Courses required for the Ph.D. degree in Neurobiology include: Molecular and Cellular Neuroscience (NBIO 722), Systems and Transitional Neuroscience (NBIO 723), Communicating Scientific Results (NBIO 850) and Statistics for Lab Scientists (BBSP 710). Students are also required to choose and complete two electives most relevant to their thesis work. The Courses menu lists descriptions of these core courses of the Neurobiology Curriculum, as well as popular elective topics taken by students. Additional elective courses in Biochemistry, Statistics, Molecular Biology, Physiology, etc., are available to compensate specific deficiencies or enhance training. It is the current philosophy of the Curriculum faculty that students should receive a broad exposure to as many aspects of Neuroscience as reasonable, from molecules and genetics, through systems, behavior and human diseases of the nervous system.
First year students (BBSP) planning to join Neurobiology typically enroll in NBIO 722 and 723. Also in year one, students take formal instruction in statistics and scientific ethics. Occasionally, BBSP students take courses in cell biology, genetics, or pharmacology and decide to enroll in Neurobiology. In this case students are still required to take NBIO 722 and 723 in year two of the program. Elective requirements are waved for these students. MD/ PhD students joining NBIO will take NBIO 722 and 723 when they begin PhD work after the 2nd year of medical school. Block 6 of 723 and elective requirements are waved for MD/PhD students.

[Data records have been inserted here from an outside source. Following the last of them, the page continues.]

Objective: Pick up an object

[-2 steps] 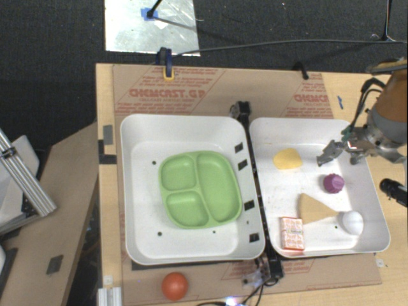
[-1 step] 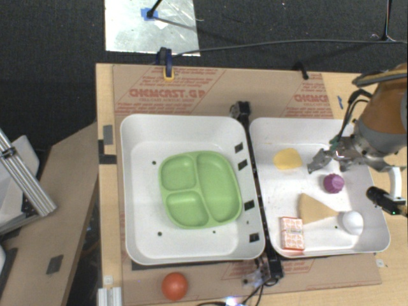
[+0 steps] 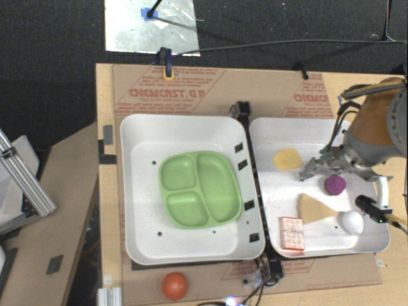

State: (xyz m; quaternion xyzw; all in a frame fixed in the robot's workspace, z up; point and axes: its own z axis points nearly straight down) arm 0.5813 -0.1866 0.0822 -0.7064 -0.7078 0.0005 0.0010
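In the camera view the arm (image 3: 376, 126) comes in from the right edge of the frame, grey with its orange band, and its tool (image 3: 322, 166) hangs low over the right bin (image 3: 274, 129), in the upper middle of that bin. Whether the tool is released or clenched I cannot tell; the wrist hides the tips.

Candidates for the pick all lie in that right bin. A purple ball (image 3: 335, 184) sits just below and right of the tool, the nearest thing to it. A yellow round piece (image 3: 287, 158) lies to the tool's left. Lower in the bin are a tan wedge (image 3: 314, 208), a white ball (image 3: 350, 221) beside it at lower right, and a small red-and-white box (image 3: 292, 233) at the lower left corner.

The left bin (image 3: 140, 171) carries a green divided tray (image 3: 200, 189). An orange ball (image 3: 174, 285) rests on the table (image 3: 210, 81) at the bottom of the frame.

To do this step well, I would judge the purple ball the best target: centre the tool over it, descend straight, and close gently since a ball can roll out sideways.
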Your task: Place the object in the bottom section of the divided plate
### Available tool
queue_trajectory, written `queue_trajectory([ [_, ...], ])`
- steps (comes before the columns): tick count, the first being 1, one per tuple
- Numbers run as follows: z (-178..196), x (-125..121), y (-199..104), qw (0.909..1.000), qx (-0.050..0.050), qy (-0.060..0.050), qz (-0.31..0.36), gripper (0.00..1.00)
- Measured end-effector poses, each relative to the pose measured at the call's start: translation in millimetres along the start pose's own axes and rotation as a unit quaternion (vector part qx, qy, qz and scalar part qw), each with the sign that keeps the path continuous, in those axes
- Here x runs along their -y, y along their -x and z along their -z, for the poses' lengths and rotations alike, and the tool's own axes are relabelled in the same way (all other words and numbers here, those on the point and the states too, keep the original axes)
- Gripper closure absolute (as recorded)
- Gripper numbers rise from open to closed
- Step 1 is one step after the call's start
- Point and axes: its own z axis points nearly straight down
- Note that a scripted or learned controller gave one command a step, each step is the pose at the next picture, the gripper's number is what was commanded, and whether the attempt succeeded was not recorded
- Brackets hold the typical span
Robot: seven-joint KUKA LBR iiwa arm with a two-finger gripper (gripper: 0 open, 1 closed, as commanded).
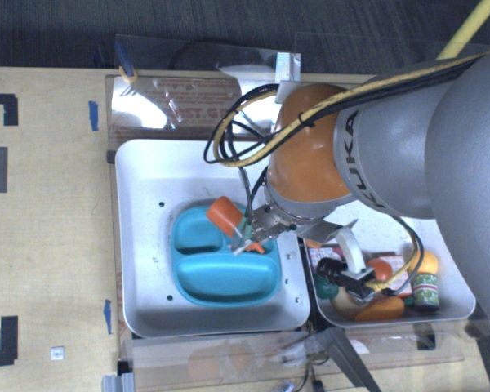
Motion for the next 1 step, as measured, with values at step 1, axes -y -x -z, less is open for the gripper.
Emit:
queue_trajectory([
  [1, -0.4, 0.3, 0.7, 1.0, 0.0, 0.0, -0.001, 0.0],
])
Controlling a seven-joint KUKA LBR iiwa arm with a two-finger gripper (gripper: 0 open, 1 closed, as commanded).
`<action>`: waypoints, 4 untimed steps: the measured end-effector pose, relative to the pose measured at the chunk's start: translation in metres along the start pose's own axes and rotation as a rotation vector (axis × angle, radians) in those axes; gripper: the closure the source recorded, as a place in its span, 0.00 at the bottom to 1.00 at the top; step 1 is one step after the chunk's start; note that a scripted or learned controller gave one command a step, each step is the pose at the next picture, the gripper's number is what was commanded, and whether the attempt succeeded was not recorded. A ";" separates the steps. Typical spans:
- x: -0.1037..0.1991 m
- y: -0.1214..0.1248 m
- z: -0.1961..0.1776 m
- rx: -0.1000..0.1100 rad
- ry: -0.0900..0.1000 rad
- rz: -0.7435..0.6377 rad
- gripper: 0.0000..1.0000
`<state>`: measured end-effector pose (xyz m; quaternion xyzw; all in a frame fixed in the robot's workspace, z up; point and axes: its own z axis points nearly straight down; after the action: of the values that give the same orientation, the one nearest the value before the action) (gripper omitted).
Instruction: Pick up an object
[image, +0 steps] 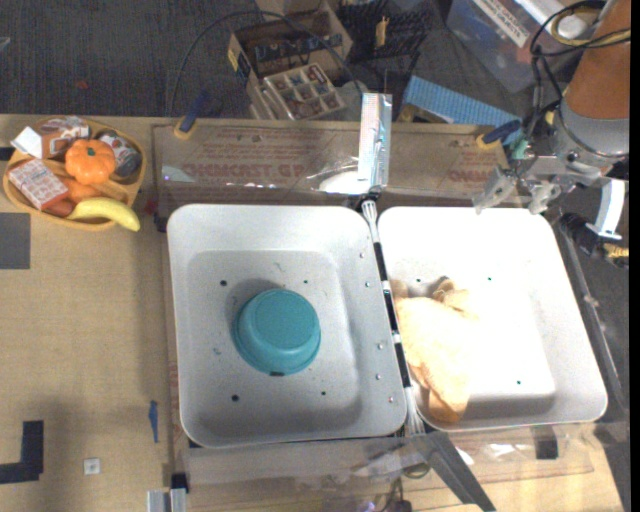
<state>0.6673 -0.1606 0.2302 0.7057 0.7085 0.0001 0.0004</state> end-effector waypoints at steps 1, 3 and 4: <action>0.040 -0.080 0.076 0.000 0.000 -0.026 0.00; 0.055 -0.035 0.127 -0.004 -0.001 -0.239 0.00; 0.046 -0.086 0.142 -0.007 0.000 -0.278 0.00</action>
<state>0.5810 -0.1154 0.0883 0.6006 0.7995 0.0023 0.0029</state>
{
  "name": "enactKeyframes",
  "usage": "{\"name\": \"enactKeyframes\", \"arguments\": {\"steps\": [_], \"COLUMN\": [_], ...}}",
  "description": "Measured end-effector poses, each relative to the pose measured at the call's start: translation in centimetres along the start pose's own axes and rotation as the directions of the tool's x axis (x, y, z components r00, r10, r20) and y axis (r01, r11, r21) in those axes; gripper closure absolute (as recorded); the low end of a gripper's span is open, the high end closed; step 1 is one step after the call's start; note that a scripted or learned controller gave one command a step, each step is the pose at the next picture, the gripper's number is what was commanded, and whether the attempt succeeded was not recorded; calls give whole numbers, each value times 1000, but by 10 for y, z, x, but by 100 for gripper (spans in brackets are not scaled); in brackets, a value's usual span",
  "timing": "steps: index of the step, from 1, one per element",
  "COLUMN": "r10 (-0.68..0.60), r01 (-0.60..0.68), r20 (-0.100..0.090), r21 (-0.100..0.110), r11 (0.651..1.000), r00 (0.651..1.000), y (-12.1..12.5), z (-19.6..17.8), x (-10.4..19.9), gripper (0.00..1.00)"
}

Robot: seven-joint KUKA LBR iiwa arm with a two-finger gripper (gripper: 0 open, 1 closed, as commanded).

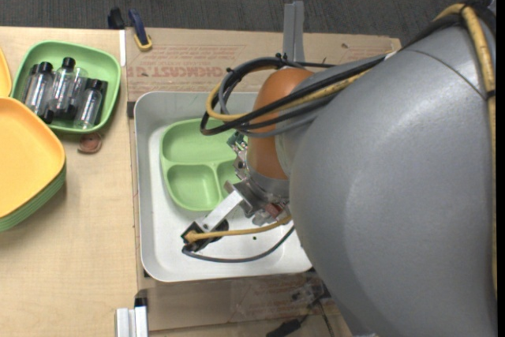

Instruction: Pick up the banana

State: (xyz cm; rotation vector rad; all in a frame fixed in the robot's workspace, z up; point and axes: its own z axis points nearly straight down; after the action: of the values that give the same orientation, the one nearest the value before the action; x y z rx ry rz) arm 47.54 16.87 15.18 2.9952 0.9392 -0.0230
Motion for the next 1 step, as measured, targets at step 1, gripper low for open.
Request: {"name": "enactKeyframes", "arguments": {"steps": [1], "r10": [-62], "r01": [62], "r20": [-6], "r21": [-1], "r11": [998], "r00": [998], "y": [-45], "z": [61], "x": [38], "gripper": [100]}}
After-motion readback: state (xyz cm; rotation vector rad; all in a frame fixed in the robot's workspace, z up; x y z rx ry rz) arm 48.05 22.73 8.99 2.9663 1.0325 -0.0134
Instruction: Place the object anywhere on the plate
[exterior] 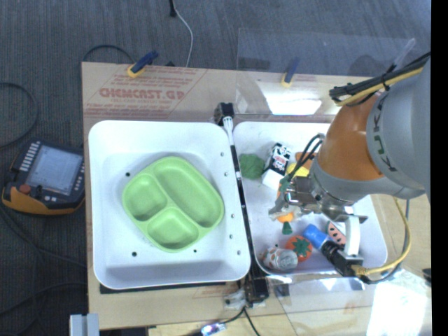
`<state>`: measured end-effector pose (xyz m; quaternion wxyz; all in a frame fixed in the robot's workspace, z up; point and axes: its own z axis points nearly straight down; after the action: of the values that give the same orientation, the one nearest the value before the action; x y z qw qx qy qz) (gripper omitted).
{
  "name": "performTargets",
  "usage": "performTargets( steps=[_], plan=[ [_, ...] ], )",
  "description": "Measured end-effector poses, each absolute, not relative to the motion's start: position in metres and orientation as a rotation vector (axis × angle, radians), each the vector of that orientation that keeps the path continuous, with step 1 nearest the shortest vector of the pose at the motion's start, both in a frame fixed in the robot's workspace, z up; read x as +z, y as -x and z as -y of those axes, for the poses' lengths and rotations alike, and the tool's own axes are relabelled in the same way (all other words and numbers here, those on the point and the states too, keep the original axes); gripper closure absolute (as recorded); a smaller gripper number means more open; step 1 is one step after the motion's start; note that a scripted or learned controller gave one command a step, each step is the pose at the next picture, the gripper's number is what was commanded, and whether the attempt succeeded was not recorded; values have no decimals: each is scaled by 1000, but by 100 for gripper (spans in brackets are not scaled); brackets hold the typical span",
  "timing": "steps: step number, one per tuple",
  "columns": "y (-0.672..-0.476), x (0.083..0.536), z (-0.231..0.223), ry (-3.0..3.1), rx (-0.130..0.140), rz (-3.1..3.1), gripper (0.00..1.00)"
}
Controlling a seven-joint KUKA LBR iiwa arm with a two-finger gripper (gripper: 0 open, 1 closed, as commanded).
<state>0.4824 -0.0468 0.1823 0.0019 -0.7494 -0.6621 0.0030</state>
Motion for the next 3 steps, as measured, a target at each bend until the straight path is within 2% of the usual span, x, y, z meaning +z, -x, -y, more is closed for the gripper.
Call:
performTargets(
  steps=[1,2,3],
  plan=[
    [-499,182,-29,2036,7,2390,100],
    [-499,182,-28,2036,7,2390,0],
    [-499,191,-28,2035,12,2390,100]
  ],
)
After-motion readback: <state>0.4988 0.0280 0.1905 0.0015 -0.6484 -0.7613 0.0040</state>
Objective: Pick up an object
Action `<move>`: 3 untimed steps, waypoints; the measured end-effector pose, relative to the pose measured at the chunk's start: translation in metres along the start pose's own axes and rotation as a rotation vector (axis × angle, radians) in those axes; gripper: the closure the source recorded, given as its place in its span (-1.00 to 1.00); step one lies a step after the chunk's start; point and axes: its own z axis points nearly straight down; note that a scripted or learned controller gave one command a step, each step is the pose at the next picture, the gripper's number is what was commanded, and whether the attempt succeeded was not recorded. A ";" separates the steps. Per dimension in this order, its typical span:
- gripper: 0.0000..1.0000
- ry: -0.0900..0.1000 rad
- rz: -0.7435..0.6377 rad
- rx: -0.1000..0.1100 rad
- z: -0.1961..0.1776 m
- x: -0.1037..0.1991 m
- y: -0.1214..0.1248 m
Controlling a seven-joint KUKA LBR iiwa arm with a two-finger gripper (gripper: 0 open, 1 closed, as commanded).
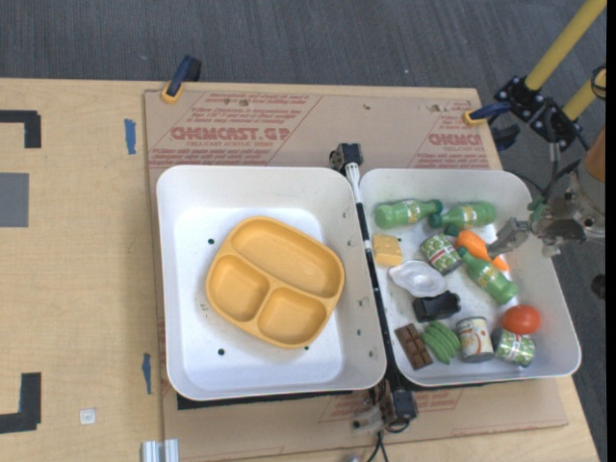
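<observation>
The gripper (508, 236) reaches in from the right edge of the frame, over the upper right part of the right bin (568, 354). Its metal fingertip sits just beside the carrot (474, 245) and the tilted green bottle (489, 275). Whether it is open or closed I cannot tell; nothing is visibly held.

The right bin is crowded. Two more green bottles (407, 213) lie along its top. Below them are a green-labelled can (439, 252), a cheese wedge (387, 249), a white cup-like piece (417, 278) and a black block (436, 306). Along the bottom sit a chocolate bar (414, 346), a green leafy vegetable (443, 341), two more cans (474, 338) and a tomato (521, 319). The left bin (183, 258) holds a yellow divided plate (274, 282).

The main risk is the crowding under the tip. The carrot, bottle and can touch or nearly touch, so a descent here may land on a neighbour and push things aside rather than straddle one. The bottle and carrot are round and could roll or squirt out of a closing grip. The near bin wall also leaves little room on the right.
</observation>
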 end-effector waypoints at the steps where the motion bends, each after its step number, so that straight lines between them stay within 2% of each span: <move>1: -1.00 0.000 0.111 -0.002 0.110 0.039 0.002; 2: 1.00 -0.002 0.112 -0.005 0.100 0.038 0.004; 3: 1.00 0.000 -0.136 -0.001 0.011 0.122 0.007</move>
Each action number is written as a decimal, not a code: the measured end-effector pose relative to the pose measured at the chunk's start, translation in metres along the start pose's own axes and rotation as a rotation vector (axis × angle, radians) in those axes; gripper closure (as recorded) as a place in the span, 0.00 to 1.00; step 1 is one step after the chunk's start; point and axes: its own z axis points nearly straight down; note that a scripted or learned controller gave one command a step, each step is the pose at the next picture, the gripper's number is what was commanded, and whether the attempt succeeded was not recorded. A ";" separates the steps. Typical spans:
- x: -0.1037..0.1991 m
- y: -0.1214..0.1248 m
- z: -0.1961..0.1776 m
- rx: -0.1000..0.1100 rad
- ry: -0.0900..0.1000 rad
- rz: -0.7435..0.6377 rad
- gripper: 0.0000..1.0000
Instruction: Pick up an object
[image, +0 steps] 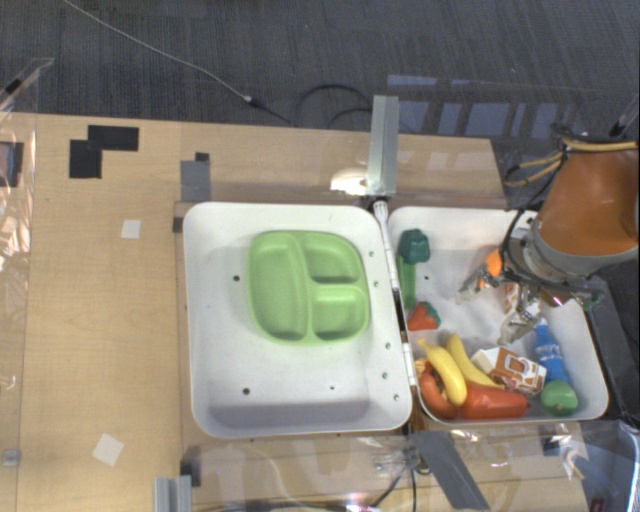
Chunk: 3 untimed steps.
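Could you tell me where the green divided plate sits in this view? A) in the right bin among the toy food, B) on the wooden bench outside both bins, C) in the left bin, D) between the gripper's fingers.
C: the green divided plate lies flat on the floor of the left bin, apart from the bananas in the right bin.

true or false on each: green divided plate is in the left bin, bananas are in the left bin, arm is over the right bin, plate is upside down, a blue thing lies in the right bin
1. The green divided plate is in the left bin. True.
2. The bananas are in the left bin. False: they lie in the right bin.
3. The arm is over the right bin. True.
4. The plate is upside down. False: its compartments face up.
5. A blue thing lies in the right bin. True.
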 end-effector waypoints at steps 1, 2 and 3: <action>-0.050 0.009 0.018 0.000 -0.002 -0.034 0.00; -0.048 -0.007 0.019 0.000 -0.001 -0.087 0.00; -0.022 -0.015 0.019 -0.001 0.000 -0.156 0.00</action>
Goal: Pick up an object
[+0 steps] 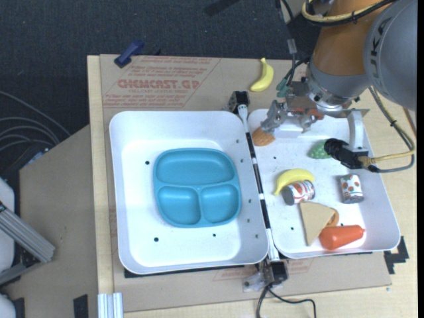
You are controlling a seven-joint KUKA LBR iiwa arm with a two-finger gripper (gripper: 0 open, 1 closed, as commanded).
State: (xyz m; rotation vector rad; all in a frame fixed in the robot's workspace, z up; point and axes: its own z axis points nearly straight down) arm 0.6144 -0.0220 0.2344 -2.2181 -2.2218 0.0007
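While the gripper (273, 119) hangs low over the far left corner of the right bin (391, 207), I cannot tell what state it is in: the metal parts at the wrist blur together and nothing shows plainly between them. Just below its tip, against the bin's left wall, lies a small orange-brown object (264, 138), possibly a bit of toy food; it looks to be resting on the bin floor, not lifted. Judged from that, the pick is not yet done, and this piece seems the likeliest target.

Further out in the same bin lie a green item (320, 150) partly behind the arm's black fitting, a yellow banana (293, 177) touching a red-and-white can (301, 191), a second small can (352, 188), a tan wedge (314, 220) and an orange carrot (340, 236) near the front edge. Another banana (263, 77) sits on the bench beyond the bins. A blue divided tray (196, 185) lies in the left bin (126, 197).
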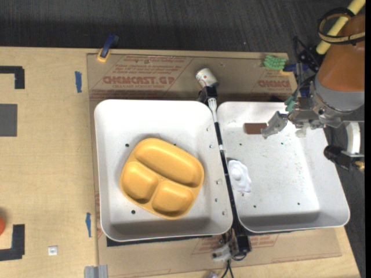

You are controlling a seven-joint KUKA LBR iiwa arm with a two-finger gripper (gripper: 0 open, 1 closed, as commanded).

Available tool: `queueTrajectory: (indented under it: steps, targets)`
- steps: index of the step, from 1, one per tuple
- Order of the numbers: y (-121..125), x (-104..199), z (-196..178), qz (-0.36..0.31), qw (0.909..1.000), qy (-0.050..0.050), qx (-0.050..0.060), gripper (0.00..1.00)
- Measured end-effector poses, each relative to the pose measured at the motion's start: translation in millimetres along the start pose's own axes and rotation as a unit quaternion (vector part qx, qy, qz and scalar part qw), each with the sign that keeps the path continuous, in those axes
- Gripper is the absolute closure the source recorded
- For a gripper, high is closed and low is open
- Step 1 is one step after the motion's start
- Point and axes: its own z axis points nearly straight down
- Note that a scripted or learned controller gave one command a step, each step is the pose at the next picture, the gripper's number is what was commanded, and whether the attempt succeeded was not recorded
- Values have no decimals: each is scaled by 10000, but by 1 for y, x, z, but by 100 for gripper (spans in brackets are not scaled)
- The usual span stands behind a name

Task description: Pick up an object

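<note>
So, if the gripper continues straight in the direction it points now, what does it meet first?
Probably the small brown block: the gripper points left toward it in the right bin. Depth is unclear, so it might pass above it.

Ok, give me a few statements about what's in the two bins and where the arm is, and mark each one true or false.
1. The yellow divided tray lies in the left bin. True.
2. The crumpled white object sits in the right bin near the wall between the bins. True.
3. The small brown block lies in the left bin. False: it lies in the right bin, near its far wall.
4. The gripper hangs over the yellow divided tray. False: it is over the right bin, beside the small brown block.
5. The yellow divided tray has three compartments. True.
</note>
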Motion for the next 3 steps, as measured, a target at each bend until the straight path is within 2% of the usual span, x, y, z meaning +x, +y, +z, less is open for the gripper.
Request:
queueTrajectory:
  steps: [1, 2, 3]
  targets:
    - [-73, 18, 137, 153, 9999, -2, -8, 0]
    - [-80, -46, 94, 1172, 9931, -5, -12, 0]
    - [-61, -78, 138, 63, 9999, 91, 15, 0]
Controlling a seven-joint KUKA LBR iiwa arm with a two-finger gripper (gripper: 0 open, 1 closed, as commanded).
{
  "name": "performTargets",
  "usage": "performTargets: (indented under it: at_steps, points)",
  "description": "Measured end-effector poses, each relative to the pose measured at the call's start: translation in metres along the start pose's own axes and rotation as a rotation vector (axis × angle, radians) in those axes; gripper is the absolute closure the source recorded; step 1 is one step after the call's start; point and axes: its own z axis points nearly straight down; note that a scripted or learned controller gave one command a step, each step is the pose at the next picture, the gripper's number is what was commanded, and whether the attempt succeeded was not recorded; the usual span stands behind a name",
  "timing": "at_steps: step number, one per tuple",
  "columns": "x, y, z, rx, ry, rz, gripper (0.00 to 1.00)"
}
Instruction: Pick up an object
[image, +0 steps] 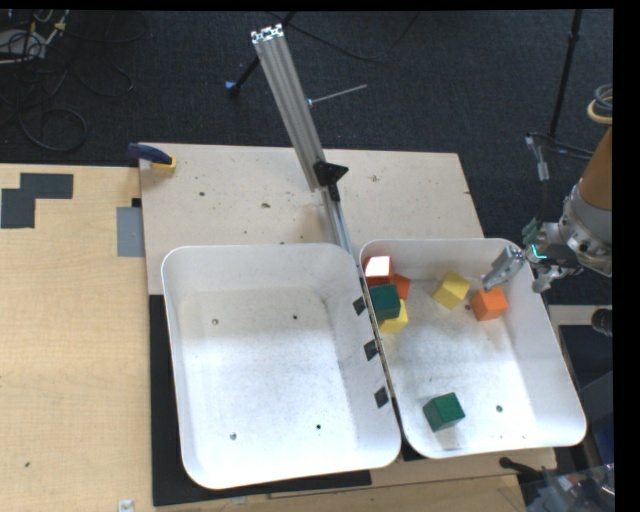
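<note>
So nothing is lifted yet; pick not done. Claw (506, 268) sits over the right bin (560, 400) at its upper right, whether it's spread or pinched I cannot tell. Orange block (488, 304) lies on the bin floor just below the claw tip, seemingly not gripped. Yellow block (451, 291) is beside it.

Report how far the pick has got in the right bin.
Done: the gripper has reached into the right bin and sits right above the orange block. In hand: nothing that I can confirm; the block seems to rest on the bin floor. Left: grasping and lifting it. The yellow block and the green block lie untouched.
</note>
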Motion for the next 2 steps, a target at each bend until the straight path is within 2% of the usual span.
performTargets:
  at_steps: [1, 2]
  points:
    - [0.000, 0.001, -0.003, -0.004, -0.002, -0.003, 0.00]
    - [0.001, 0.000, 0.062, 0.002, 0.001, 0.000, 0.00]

NBIO 722/723 Molecular & Cellular Neuroscience & Systems and Translational Neuroscience
Course Director: Garret Stuber, PhD
The purpose of this year-long course is to present the experimental and theoretical basis for our current understanding of nervous system function and disease. The course fosters an understanding of how we accumulate knowledge and test hypotheses in neuroscience. The course runs as a series of three blocks in the fall and three blocks in the spring. It is team-taught by NBIO faculty who teach sections in their particular areas of expertise, in order to assure students gain optimal understanding of the information. Fall and Spring: Stuber and staff.
During their first year, all BBSP are required to perform 3 research rotations, in different labs of the Curriculum.
NBIO 850 Communication of Scientific Results
(Cross-listed: PHYI 705/706)
Course Director: Spencer Smith, PhD
The class teaches the principles for giving effective talks. The course also covers how to introduce speakers, prepare slides, and speak with the public about science. Spencer Smith currently directs the course, with additional faculty participating in each class. The class is limited to Neurobiology Curriculum students. The fall semester is focused on speaking. Students prepare talks, refine them in small groups (3-4 students), and then present them in class. The in-class talk is videotaped, and these tapes are reviewed by the students in a session with their peers. After another round of refining with their small group, the students give their polished talks to the department in a formal setting. Writing is critiqued in class, with peers and guest faculty all offering input. The videotaped reviews and peer critiquing help tremendously to teach NBIO 850 - Communicating Scientific Results (a.k.a. PClass) effective speaking and writing methods, and this prepares students for the next stage in their scientific careers.
BBSP 710 Statistics for Lab Scientists
Course Director: Eric Bair, PhD
2014-2015 Syllabus & Course Requirements
BBSP 710 introduces the basic concepts and methods of statistics with emphasis on applications in the experimental biological sciences. Students should have a basic understanding of algebra and arithmetic. No previous background in probability or statistics is required, nor is experience with statistical computing. The objectives of this course are to provide graduate students in biomedical research programs familiarity with basic experimental design and elementary statistical methods. By the end of the course, students should understand the principles of experimental design, be familiar with basic statistical methods (and how they are implemented in R), and know which methods are appropriate in a given circumstance.